Although Dr. Hlynka knocks the idea of the study as the work of “do-gooders”, he is really bemoaning the fact that Ukrainians have fully assimilated into the Canadian melting pot and thus cannot be given special treatment — quotas — as he would wish. This is nothing more nor less than the politics of identity being criticized because the group in question has no visible identity!
On October 13, 1976, Dr. Hlynka said this about the merits of multiculturalism:
It is by celebrating and preserving a nation’s variety and diversity that tolerance and brotherhood are taught. Uniformity does not create tolerance. It fosters intolerance for anything different.
Is not the truth the exact opposite? Is it not the work of the Human Rights Commission in promoting visible minorities which Dr. Hlynka deplores, exactly functioning as he wishes? Is it not preserving diversity?
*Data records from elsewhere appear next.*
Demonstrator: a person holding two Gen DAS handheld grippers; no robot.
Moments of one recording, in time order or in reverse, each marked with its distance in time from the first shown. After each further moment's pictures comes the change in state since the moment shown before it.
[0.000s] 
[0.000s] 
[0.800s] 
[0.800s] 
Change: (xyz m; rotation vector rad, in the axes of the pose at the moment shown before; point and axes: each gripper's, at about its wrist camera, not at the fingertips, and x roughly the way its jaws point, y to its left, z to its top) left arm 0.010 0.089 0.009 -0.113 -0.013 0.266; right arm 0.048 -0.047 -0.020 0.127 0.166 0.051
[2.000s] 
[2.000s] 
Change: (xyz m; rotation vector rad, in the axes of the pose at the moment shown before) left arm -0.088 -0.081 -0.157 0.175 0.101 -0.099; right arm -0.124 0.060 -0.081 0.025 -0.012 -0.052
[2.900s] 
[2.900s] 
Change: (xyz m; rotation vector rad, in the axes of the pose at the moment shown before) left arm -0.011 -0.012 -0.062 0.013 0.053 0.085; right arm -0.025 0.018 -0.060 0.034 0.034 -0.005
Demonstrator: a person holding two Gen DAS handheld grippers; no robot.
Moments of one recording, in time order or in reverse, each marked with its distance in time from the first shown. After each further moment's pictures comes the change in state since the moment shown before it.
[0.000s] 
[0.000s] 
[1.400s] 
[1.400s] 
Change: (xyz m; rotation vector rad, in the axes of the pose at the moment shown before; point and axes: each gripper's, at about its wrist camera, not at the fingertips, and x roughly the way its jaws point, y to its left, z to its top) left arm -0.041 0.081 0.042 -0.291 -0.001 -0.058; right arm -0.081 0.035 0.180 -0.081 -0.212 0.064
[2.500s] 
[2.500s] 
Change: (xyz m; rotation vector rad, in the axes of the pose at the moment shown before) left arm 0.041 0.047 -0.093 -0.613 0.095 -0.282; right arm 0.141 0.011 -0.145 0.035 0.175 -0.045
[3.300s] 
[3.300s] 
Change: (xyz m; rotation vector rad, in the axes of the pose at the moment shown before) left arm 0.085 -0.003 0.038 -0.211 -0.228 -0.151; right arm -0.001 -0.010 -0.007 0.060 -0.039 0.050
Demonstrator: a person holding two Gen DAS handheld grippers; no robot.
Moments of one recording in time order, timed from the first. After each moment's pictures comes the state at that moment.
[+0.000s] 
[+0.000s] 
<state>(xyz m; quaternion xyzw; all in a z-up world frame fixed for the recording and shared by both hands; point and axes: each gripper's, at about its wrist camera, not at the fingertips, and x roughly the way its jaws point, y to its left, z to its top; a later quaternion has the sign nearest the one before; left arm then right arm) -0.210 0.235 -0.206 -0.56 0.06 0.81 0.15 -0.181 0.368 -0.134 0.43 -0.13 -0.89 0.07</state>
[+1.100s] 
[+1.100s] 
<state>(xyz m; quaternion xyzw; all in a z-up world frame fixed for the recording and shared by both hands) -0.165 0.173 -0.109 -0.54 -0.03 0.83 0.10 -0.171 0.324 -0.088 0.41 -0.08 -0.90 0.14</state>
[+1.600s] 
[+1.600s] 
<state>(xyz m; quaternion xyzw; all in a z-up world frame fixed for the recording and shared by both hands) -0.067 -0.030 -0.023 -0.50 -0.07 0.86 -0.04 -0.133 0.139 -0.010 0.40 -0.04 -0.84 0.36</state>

Is this not creating intolerance, at least in Dr. Hlynka? Indeed is it not the great achievement of the Ukrainian community in integrating into Canadian society one of its strengths, not its weaknesses?
We can’t ask the good Dr. for his thoughts on this, or on the relationship between culture and law, or on the new attack on our freedoms from supporters of Sharia Law. Who knew that the multiculturalism the Ukrainians were calling for would be the entry point through which cultural Marxists would carry their march through the institutions, promote mass immigration of non-Europeans, and try to destroy Canada’s European heritage from within? Certainly not Dr. Hlynka who, as far as I can see, was asking for recognition of Ukrainian culture in Canada without fully realizing that once Canada’s culture was disassociated from any foundational bedrock in English law and the two founding races, it would only be another step before a whole array of visible minorities would be asking for their own cultural and ethnic recognition — against the very ethnic interests of Ukrainians!
It is often said the road to Hell is paved with good intentions. Dr. Hlynka certainly had good intentions; he was a good man, honoured by his community, and his country. Only later, perhaps not even in our lifetime, will we see if his greatest achievement may be the beginning of the end of this great land of ours.